Ada yang menganggap peribumi sebagai kata-kata kuno yang kental dengan rasisme. Bahwa peribumi sudah lama dihapuskan dari wajah Indonesia sebagai persepsi yang salah. 'Ini tuh indonesia itu tidak ada peribumi, jangan bawa kata kata rasis kesini bung!" Kira kira seperti itu.
Namun ada yang juga menganggap peribumi dalam konteks lain. Apa yang sekarang menjadi viral akibat perkataan seorang guberner DKI yang baru dilantik tidak bisa diambil dari satu kata saja, tapi harus dilihat dari konteks keseluruhan kalimatnnya. Ada yang berusaha membela dan mencoba tidak mempermasalahkannya. Ada pula yang akhirnya melaporkan guberner yang nyinyir seribu kata di sosial media ini. Semua orang jadi punya 'bagiannya' masing-masing.
Peribumi atau bukan, penulis lebih senang melihat pro-kontra ini dari refleksi kejadian-kejadian di masa lalu. Ini tidak jauh berbeda dengan masa-masa Ahok yang tidak permasalahkan terkait kata-katanya yang dianggap menodai umat islam. Yang dibahas kurang lebih sama. Mendebatkan sebuah kata.

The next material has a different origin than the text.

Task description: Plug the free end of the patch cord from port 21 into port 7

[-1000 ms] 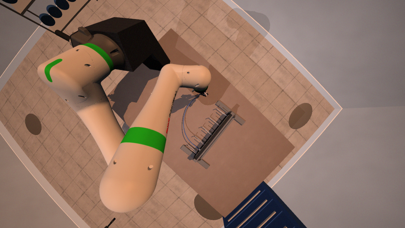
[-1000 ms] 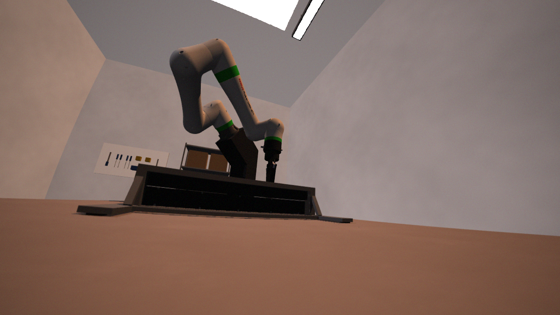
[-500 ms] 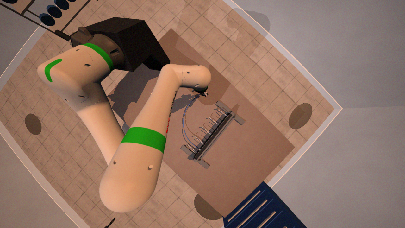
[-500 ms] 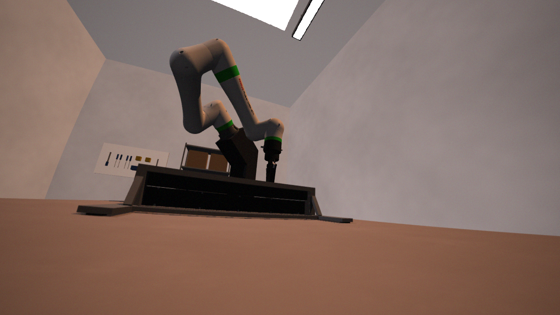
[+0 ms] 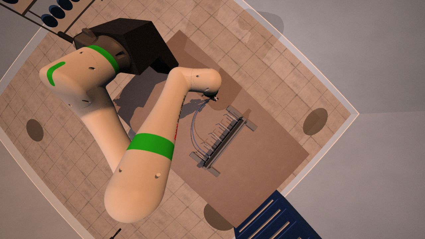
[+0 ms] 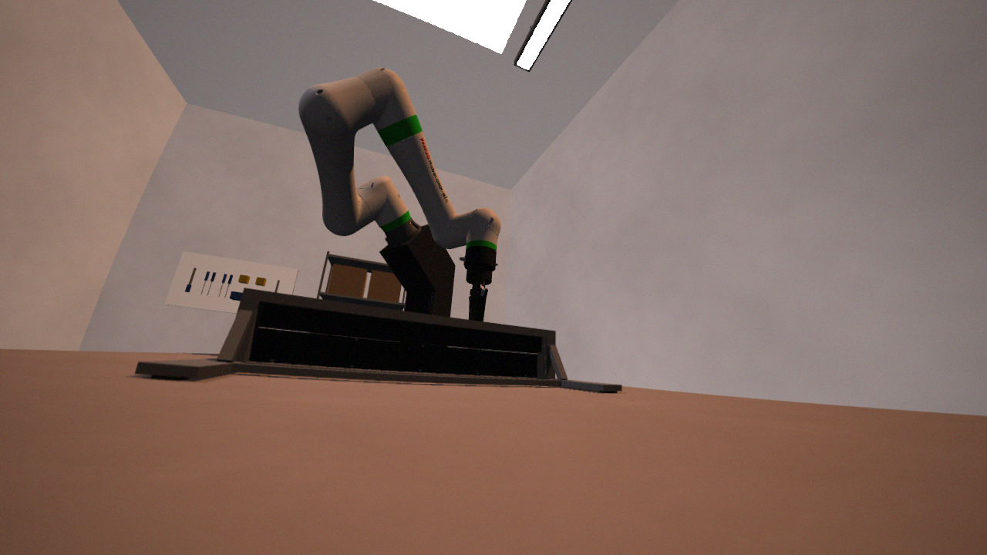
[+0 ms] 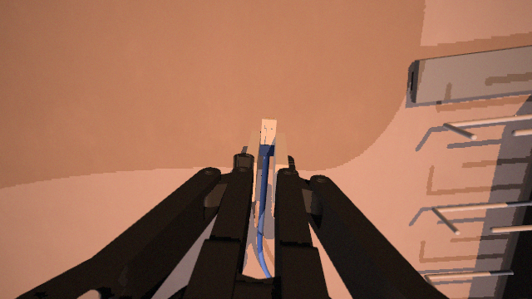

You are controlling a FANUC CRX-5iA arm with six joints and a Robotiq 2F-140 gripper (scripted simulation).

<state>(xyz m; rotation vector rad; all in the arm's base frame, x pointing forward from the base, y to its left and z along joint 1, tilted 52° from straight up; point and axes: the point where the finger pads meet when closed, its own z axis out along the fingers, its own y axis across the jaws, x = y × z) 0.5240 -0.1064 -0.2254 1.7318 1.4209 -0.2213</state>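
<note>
My hand is 30 mm above the plug, 10 mm to the right of it and 10 mm short of it.
</note>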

Dalam kasus ahok kata'dibohongi' jadi bahan perdebatan. Menurut yang pro, dibohongi ahok justru sebagai oknum, tapi menurut yang kontra, dibohongi merupakan bentuk melecehan (yang diduga) disengaja kepada ayat-ayat alquran.

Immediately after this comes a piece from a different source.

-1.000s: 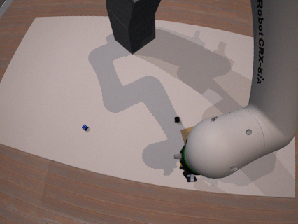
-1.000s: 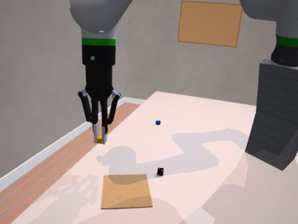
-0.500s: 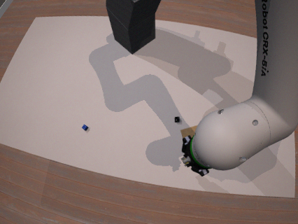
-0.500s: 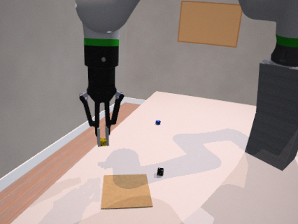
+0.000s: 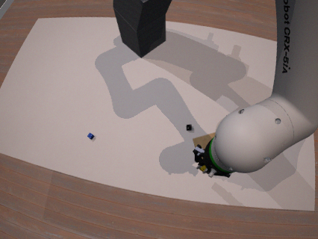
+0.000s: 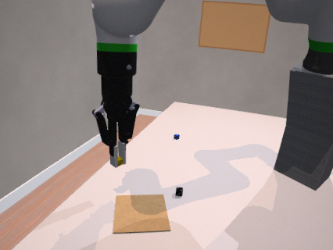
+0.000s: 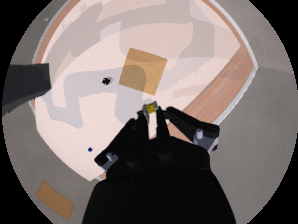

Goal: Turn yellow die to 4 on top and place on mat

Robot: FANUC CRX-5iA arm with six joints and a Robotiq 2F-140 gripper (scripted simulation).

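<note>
The brown mat lies 100 mm behind my hand, 40 mm to the left of it and 130 mm below it. Also, from my hand: black die: 170 mm behind, 80 mm to the right, 120 mm below; then blue die: 30 mm behind, 470 mm to the right, 120 mm below; then yellow die: 20 mm below.
</note>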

Tapi permasalahan sekarang adalah. Pertama, apakah pro-kontra ini akan di goreng terus oleh media? kedua, apakah politikus cap jahe akan membumbui pro kontra ini sebagai aksi 'balas dendam' pada lawan politiknya?

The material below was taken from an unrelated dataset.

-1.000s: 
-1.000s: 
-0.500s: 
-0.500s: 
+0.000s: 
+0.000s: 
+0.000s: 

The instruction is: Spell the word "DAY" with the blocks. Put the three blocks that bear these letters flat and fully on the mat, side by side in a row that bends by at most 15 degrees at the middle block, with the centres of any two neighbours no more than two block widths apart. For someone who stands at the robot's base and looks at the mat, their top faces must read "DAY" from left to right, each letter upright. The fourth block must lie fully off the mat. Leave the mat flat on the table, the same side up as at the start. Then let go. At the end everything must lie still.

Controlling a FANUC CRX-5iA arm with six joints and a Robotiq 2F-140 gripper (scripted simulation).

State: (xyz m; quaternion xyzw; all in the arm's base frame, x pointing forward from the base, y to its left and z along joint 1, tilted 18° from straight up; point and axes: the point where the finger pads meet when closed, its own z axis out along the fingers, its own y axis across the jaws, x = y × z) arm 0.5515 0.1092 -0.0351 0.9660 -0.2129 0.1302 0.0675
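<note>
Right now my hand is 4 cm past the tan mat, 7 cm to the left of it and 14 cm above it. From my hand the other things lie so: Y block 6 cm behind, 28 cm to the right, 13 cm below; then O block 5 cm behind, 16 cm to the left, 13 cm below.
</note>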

kita hanya bisa menunggu. Apa yang terjadi pada Ahok adalah akibat faktor pertama dan kedua itu. Jika permasalahan ini terus diungkit bisa jadi kasusnya akan sebesar Ahok. Jika tidak, maka cepat atau lambat kasus ini akan tenggelam begitu saja. Bak sebuah film, kita hanya bisa menonton dan tunggu kelanjutannya seperti apa. comming soon.